Limitations & Future Work

  • Constructing 8M samples incurs substantial cost, and the approach partially relies on synthetic data whose realism and diversity warrant further evaluation.
  • Spatial chain-of-thought reasoning (Spatial CoT) remains preliminary; more complex multi-step spatial reasoning capabilities are limited.
  • Evaluation is conducted primarily on static images; assessment of spatial intelligence in video and interactive settings is absent.
  • For spatial tasks requiring precise numerical outputs (e.g., accurate depth estimation), the precision of the current approach still has room for improvement.
  • Diminishing marginal returns from data scaling suggest that future work may need to integrate architectural improvements or novel training paradigms.
  • vs. SpatialVLM: SpatialVLM focuses on 2D spatial relationships, whereas SenseNova-SI covers a broader range of spatial capability dimensions (including 3D) at a substantially larger data scale.
  • vs.
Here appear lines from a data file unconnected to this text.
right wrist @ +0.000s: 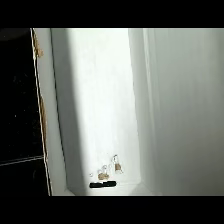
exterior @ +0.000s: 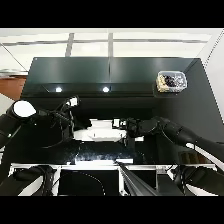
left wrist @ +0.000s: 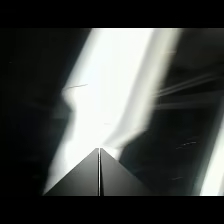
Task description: Fold the box and place the chain.
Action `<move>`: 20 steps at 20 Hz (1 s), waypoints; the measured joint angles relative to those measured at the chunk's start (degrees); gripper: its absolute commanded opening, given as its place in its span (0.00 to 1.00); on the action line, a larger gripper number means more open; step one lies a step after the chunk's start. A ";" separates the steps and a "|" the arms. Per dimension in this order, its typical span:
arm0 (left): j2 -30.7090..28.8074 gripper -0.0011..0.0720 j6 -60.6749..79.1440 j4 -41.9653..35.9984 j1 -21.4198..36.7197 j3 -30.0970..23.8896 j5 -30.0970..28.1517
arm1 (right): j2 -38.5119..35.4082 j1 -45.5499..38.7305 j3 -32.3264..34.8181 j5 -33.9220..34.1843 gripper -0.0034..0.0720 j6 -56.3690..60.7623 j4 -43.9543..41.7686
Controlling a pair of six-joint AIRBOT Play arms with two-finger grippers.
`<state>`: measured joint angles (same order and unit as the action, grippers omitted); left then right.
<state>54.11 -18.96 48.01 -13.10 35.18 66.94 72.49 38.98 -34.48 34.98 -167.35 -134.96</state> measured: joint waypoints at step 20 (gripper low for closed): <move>12.41 0.98 -4.04 -6.58 -7.06 0.44 -22.56 | 0.00 0.00 0.00 -0.04 0.57 -0.02 0.02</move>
<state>66.52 -23.00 41.43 -20.16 35.62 44.38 72.49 38.98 -34.48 34.94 -167.37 -134.93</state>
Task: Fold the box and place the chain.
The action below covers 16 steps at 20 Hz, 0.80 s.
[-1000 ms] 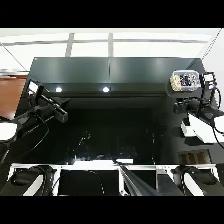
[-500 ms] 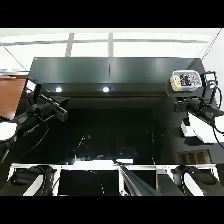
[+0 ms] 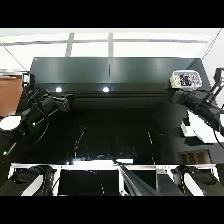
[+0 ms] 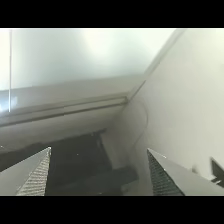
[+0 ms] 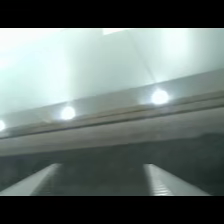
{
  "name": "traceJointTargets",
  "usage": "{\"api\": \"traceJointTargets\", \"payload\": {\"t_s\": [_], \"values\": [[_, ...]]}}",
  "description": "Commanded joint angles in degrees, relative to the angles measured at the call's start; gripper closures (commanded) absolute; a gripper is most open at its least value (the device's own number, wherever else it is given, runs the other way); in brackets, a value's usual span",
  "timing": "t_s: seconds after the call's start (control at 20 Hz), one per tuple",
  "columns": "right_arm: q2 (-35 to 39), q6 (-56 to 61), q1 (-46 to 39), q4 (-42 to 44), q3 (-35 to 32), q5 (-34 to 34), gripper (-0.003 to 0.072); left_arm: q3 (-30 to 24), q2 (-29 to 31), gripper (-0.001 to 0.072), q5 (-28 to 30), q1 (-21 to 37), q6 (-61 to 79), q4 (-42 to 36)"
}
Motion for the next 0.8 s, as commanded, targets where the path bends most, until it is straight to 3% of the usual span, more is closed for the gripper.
{"api": "traceJointTargets", "payload": {"t_s": [0.0, 0.35, 0.4, 0.65, 0.75], "values": [[0.02, 0.02, -0.02, 3.65, -0.02, 5.86, 0.0017, 0.26, -1.64, -0.0005, 0.81, 0.0, 0.44, -1.29], [-0.04, -3.17, -0.04, -1.64, 0.74, 13.79, 0.0017, 0.42, -1.64, -0.0005, -3.26, 0.0, 0.37, 6.73], [-0.35, -2.8, -0.09, -5.57, 2.43, 14.75, 0.0017, 0.42, -1.64, -0.0005, -3.26, 0.0, 0.37, 7.65], [-9.7, 26.86, -6.49, -51.3, 21.18, 17.81, 0.0017, 0.42, -1.64, 0.0004, -4.81, 0.0, 0.66, 7.63], [-16.02, 27.63, -12.0, -56.54, 27.96, 23.02, -0.0017, 0.42, -1.64, 0.0003, -3.93, 0.0, 2.08, 7.65]]}}
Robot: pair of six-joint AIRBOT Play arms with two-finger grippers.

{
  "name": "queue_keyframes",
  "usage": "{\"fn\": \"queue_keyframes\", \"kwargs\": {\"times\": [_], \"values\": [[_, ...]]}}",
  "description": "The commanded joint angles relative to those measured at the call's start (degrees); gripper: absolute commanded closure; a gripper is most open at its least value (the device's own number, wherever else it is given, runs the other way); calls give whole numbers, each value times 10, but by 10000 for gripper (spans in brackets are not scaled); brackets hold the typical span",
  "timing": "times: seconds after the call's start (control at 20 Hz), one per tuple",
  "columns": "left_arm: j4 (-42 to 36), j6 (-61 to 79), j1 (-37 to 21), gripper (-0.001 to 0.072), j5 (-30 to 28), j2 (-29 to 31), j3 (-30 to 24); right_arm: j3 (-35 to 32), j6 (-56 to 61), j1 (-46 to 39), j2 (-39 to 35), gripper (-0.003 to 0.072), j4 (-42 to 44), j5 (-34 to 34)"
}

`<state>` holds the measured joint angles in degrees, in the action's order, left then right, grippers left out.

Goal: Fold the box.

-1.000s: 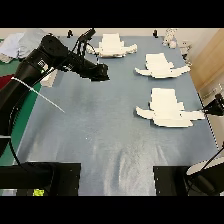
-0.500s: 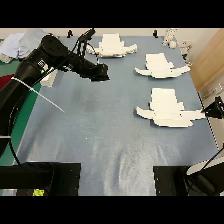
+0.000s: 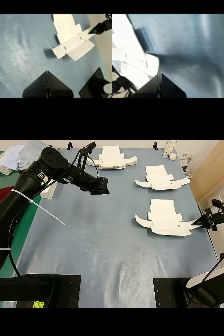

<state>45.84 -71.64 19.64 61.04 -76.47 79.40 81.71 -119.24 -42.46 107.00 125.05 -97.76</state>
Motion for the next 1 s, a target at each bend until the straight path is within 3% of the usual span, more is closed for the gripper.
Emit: {"fn": "queue_keyframes", "kwargs": {"times": [0.0,0.05,0.25,0.45,0.6,0.95], "values": [[0,0,0,697,14,0,0,6,-13,36,-1,638,7,-2],[0,0,0,697,22,0,0,5,-12,44,-1,683,7,-2],[0,0,0,697,42,0,0,-14,-13,89,-26,686,43,3],[6,0,-4,699,87,5,-12,-135,-12,154,-151,686,62,97],[5,1,-8,698,81,51,-97,-258,18,213,-271,686,64,167],[3,15,-31,698,60,234,-345,-516,150,381,-502,686,64,291]]}}
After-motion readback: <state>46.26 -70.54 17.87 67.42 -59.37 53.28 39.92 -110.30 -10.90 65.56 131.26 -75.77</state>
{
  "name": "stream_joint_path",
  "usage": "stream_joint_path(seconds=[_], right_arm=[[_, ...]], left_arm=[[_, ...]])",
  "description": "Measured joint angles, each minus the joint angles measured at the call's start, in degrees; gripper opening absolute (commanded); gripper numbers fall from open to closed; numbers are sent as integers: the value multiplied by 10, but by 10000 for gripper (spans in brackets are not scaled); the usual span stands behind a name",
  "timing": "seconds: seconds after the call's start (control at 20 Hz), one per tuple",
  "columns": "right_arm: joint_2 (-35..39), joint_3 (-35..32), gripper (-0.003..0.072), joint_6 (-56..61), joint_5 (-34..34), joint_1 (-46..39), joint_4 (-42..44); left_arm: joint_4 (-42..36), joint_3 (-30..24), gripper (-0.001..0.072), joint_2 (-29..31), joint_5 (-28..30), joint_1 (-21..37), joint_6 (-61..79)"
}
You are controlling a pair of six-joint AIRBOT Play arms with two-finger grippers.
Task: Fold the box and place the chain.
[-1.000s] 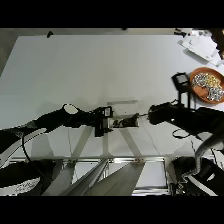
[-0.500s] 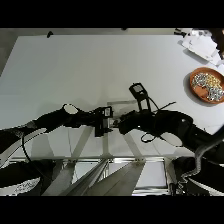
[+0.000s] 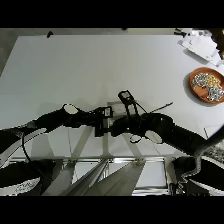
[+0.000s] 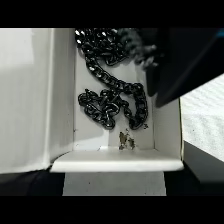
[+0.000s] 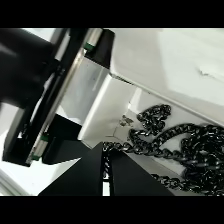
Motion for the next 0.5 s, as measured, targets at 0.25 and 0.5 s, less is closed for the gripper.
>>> stream_joint_path(seconds=[0.25, 0.5], right_arm=[[-7, 0, 137, 20, 3, -15, -9], [-7, 0, 197, 25, 11, -33, -12]], left_arm=[[0, 0, 12, 0, 0, 0, 0], [0, 0, 12, 0, 0, 0, 0]])
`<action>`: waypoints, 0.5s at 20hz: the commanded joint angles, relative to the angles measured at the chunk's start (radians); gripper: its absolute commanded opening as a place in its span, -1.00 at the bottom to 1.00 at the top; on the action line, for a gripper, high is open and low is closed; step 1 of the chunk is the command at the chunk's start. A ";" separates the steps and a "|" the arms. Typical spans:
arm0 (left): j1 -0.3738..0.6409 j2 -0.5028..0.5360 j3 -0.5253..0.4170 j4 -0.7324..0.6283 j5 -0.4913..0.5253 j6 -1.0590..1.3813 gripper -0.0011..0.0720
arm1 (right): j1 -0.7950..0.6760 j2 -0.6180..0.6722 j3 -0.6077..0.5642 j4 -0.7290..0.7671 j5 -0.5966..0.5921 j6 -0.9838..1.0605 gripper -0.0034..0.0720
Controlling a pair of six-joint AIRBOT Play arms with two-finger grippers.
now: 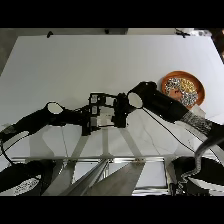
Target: Fold the box and place the chain.
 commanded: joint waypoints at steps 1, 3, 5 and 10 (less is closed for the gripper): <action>0.000 0.001 0.000 -0.002 -0.002 0.001 -0.73 | 0.001 0.001 -0.001 0.002 -0.033 0.005 0.16; 0.000 0.001 0.000 -0.002 -0.002 0.000 -0.73 | 0.001 0.001 -0.001 0.002 -0.041 0.006 0.14; 0.000 0.001 0.000 -0.002 -0.002 0.000 -0.73 | 0.001 0.000 -0.002 0.002 -0.043 0.015 0.13; 0.000 0.001 0.000 -0.002 -0.002 0.000 -0.73 | 0.001 0.000 -0.055 0.001 -0.079 0.028 0.09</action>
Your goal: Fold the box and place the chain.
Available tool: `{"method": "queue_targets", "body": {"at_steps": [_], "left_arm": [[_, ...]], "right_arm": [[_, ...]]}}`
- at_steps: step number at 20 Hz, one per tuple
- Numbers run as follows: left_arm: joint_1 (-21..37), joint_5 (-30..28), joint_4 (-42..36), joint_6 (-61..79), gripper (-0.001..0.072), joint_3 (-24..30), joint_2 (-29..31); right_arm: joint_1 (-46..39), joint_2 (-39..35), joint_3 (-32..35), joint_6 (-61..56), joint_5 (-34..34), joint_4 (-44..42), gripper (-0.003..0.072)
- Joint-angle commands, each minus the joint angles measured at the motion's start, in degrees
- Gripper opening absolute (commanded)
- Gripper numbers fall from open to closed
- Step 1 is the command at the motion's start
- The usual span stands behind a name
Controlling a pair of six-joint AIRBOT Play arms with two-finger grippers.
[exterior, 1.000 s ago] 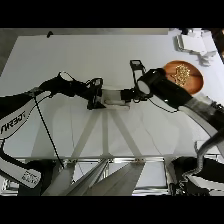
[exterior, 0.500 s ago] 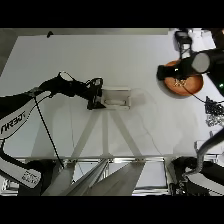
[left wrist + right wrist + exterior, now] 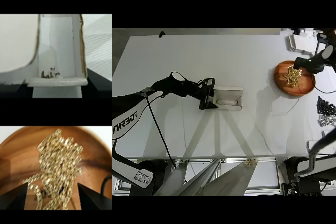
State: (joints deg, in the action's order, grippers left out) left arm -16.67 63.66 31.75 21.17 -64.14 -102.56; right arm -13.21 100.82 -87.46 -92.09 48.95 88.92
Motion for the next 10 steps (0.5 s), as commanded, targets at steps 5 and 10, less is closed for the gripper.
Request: {"method": "queue_targets", "body": {"at_steps": [5, 10], "left_arm": [[0.0, 0.0, 0.0, 0.0, 0.0275, 0.0, 0.0], [0.0, 0.0, 0.0, 0.0, 0.0275, 0.0, 0.0]], "right_arm": [[-1.2, 15.1, -10.3, -1.0, 1.2, -0.3, 0.0556], [-0.7, 14.9, -10.3, -0.8, 4.6, -0.2, 0.0007]]}}
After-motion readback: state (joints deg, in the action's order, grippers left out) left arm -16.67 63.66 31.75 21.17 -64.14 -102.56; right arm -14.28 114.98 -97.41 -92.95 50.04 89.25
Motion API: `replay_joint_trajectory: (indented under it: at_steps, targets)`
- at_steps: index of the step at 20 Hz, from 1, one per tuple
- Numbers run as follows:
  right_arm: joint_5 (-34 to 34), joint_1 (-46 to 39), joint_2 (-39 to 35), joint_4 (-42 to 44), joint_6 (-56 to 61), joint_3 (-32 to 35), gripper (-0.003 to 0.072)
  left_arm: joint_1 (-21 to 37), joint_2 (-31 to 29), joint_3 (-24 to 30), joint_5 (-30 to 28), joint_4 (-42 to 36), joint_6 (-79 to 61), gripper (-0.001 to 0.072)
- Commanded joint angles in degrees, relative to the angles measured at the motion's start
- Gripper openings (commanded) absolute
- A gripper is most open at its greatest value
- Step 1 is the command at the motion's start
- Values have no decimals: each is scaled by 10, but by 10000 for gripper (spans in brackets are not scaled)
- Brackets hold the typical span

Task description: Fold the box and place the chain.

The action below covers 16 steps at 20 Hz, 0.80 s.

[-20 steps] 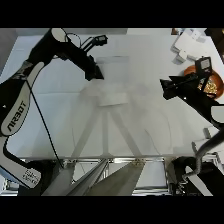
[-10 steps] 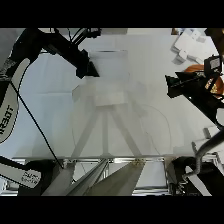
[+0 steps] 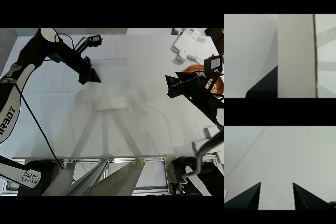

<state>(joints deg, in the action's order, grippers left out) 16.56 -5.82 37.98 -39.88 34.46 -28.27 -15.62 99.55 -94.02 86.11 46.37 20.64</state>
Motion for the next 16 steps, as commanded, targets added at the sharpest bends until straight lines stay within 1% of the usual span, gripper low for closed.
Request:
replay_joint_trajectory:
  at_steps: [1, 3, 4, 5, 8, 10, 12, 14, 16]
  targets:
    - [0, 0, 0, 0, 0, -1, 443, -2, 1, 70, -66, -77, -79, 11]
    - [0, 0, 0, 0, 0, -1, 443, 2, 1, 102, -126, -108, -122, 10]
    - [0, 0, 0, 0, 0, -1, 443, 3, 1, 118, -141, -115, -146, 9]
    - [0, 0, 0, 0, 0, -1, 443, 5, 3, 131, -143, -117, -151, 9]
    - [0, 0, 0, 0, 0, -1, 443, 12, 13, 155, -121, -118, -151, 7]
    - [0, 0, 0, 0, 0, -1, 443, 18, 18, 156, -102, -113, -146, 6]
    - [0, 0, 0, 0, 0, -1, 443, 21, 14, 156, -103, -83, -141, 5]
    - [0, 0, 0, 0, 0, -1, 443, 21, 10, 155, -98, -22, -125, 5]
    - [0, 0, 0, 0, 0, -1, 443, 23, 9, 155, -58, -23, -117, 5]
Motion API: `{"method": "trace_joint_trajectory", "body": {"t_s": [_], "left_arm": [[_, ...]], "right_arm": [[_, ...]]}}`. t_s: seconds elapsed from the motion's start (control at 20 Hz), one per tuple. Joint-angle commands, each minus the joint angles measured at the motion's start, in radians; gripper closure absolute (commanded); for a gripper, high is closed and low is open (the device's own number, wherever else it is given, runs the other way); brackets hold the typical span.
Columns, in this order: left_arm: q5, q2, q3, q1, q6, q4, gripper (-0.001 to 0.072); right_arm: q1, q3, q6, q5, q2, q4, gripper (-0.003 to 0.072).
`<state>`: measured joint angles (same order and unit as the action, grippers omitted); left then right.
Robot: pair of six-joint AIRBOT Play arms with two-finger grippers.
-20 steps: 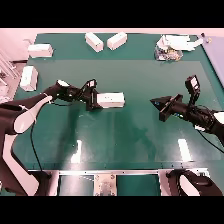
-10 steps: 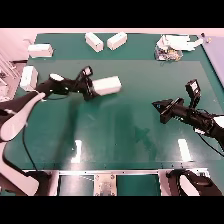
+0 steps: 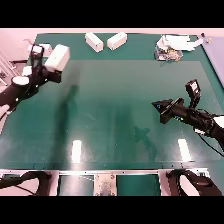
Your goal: Fold the box and place the chain.
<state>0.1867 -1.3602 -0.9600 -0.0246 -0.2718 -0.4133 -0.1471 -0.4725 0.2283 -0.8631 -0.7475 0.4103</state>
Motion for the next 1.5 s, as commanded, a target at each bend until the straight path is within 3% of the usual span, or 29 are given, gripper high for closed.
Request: {"method": "trace_joint_trajectory", "body": {"t_s": [0.0,0.1,0.3,0.4,0.45,0.5,0.55,0.6,0.65,0.7,0.75,0.9,1.15,1.2,1.25,1.3,1.45], "left_arm": [[-0.076,0.03,0.129,-0.035,-0.097,-0.001,0.0693],[-0.087,0.03,0.186,-0.035,-0.124,0.003,0.0693],[-0.209,0.03,0.295,-0.035,-0.189,0.003,0.0693],[-0.181,0.03,0.298,-0.035,-0.196,0.003,0.069],[-0.179,0.03,0.298,-0.035,-0.203,0.003,0.0639],[-0.182,0.03,0.298,-0.035,-0.211,0.003,0.0218],[-0.198,0.03,0.298,-0.035,-0.227,0.003,0.0027],[-0.197,0.031,0.298,-0.035,-0.214,-0.002,0.0025],[-0.187,0.031,0.298,-0.035,-0.183,-0.006,0.002],[-0.188,0.031,0.298,-0.035,-0.163,-0.006,-0.0011],[-0.188,0.035,0.298,-0.035,-0.145,-0.006,-0.0011],[-0.188,0.096,0.298,-0.035,-0.137,-0.008,-0.0011],[-0.166,0.328,0.298,-0.035,-0.138,-0.052,-0.0011],[-0.142,0.377,0.298,-0.035,-0.14,-0.052,0.0021],[-0.093,0.427,0.298,-0.035,-0.142,-0.052,0.0327],[-0.011,0.477,0.298,-0.035,-0.142,-0.052,0.0692],[0.185,0.588,0.3,-0.034,-0.193,-0.053,0.0696]], "right_arm": [[0.001,0.002,0.0,0.0,0.0,-0.013,0.0674],[0.001,0.002,0.0,0.0,0.0,-0.018,0.0674],[0.001,0.003,0.008,0.0,0.0,-0.028,0.0674],[0.001,0.003,0.008,-0.001,0.0,-0.049,0.0674],[0.001,0.003,0.008,0.0,0.0,-0.064,0.0673],[0.001,0.003,0.008,0.0,0.0,-0.071,0.0673],[0.001,0.003,0.008,-0.001,0.0,-0.071,0.0673],[0.001,0.003,0.008,0.0,0.0,-0.071,0.0672],[0.001,0.003,0.008,0.0,0.0,-0.071,0.0597],[0.001,0.003,0.008,0.0,0.0,-0.071,0.0453],[0.001,0.003,0.008,0.0,0.0,-0.071,0.0369],[0.001,0.002,0.007,0.0,0.001,-0.071,0.037],[0.001,-0.021,0.007,0.0,0.001,-0.071,0.038],[0.001,-0.032,0.008,0.0,0.002,-0.071,0.0473],[0.001,-0.043,0.008,0.0,0.002,-0.071,0.0615],[0.001,-0.049,0.008,0.001,0.002,-0.075,0.0673],[0.001,-0.048,0.017,0.032,0.028,-0.093,0.0676]]}}
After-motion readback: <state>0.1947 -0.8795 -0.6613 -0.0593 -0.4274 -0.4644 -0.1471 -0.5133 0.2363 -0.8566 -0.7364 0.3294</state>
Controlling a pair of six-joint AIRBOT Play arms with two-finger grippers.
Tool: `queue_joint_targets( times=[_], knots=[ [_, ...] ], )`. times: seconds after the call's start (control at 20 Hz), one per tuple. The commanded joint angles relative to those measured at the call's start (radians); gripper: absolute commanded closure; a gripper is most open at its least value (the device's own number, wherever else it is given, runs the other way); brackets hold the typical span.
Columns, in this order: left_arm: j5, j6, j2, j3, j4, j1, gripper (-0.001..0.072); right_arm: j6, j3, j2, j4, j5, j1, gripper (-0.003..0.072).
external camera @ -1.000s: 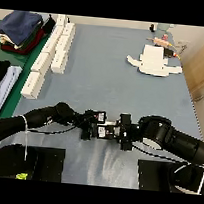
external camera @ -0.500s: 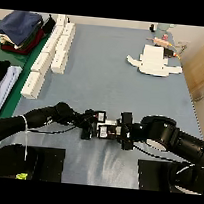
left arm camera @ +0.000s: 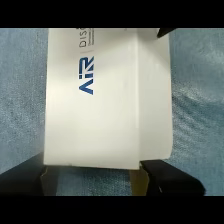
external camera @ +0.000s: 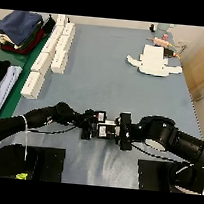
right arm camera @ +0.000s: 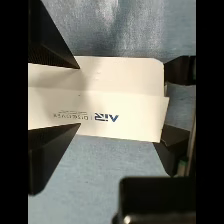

SpatialRGPT: SpatialRGPT addresses region-level spatial reasoning; SenseNova-SI takes a more comprehensive approach to systematically improving overall spatial intelligence.
  • vs. Specialized 3D Models: Dedicated 3D vision models may outperform on specific tasks, but SenseNova-SI preserves general multimodal capabilities, representing a generalist model approach.

Rating

  • Novelty: ⭐⭐⭐ The core approach is data scaling with limited methodological innovation, though the systematic nature of the work is valuable.
  • Experimental Thoroughness: ⭐⭐⭐⭐⭐ Evaluated on 8 spatial benchmarks plus general benchmarks, with comprehensive ablation and analysis.
  • Writing Quality: ⭐⭐⭐⭐ Report-style writing with rich content, though somewhat verbose.
  • Value: ⭐⭐⭐⭐ Open-sourced models and data make a clear contribution to the community.